It was fault for the Council to initially agree Mr X was eligible to keep his larger bin. I recognise this error would have caused Mr X annoyance and did not properly manage his expectations about the bin he would be able to use. But that is not sufficient injustice to Mr X, stemming from that error, to justify an investigation. The Council has also apologised for the error, which is in line with the outcome we may have sought had the Council not already provided it. There is no different outcome we would achieve from investigating.

Mr X says the bin is not big enough for his household’s general waste, causing him other inconveniences. But these claimed injustice does not stem from any fault by the Council; they stem from the Council applying its bin policy as normal to Mr X’s household. There is not enough evidence that the Council correcting its initial error, so its decision on Mr X’s bin was in line with its policy, involved fault. It was a decision the Council was entitled to make once it had adopted its policy. There is not enough evidence of Council fault causing Mr X’s claimed injustices to warrant investigation.

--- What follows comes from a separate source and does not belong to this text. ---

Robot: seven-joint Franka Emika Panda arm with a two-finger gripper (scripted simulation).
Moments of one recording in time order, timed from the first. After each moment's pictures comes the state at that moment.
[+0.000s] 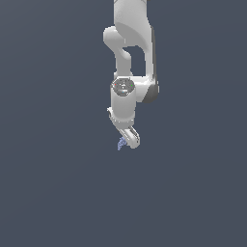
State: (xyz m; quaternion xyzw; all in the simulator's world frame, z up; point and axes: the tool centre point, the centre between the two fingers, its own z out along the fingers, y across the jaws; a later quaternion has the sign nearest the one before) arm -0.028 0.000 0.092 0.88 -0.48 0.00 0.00
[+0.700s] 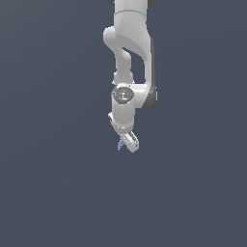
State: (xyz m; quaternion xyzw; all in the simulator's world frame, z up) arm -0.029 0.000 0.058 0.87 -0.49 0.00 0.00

Mr X wants the Council to give him back his larger bin. We cannot order a council to not comply with a policy, which is what would be required to get the remedy Mr X seeks. That we cannot achieve the outcome Mr X wants from his complaint is a further reason for us not to investigate.

Final decision

We will not investigate Mr X’s complaint because: the Council’s fault did not cause him a significant personal injustice which warrants us investigating; and the Council has apologised for the fault, and we would not achieve any different outcome from investigating; and there is not enough evidence of fault in the Council applying its general bin policy to his household to justify an investigation; and we cannot achieve the outcome he seeks from his complaint.